** What to work on **
Look through the material below and give the number of lines where the string "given" appears, without any other words.

START Data below

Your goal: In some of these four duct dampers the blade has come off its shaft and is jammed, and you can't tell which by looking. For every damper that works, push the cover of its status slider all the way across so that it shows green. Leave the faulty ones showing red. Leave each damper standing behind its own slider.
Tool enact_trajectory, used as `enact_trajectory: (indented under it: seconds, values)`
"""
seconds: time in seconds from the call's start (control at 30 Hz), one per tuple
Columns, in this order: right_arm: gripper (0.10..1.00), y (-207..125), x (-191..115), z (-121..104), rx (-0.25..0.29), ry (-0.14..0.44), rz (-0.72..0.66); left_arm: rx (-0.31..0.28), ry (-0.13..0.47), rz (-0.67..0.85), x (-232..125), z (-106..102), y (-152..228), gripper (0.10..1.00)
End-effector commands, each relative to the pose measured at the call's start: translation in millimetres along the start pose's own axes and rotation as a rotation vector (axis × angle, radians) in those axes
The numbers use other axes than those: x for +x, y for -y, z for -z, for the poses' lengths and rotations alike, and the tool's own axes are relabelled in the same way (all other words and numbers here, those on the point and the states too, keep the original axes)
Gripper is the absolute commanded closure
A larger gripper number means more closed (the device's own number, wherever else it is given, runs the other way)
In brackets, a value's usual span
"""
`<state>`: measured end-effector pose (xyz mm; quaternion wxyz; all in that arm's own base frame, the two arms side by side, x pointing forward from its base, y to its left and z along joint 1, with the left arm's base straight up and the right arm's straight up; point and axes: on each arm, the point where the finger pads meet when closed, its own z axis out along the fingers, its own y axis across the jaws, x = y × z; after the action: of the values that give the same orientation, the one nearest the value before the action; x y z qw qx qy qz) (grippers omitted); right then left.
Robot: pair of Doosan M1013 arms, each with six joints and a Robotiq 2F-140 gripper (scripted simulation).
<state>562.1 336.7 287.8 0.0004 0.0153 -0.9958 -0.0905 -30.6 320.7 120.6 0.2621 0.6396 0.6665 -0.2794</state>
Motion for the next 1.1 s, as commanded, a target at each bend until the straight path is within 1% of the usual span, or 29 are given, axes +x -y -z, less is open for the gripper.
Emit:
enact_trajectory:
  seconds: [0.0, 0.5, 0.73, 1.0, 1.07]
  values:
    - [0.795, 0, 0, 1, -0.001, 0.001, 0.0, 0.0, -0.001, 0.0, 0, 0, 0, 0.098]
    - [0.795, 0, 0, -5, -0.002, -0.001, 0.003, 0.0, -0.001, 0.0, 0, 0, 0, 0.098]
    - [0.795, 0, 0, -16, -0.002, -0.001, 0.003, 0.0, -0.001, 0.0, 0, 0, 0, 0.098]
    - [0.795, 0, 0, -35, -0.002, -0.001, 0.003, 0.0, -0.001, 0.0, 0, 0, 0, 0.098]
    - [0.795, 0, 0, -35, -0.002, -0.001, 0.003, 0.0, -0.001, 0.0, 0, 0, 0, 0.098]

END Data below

** Written solution **
2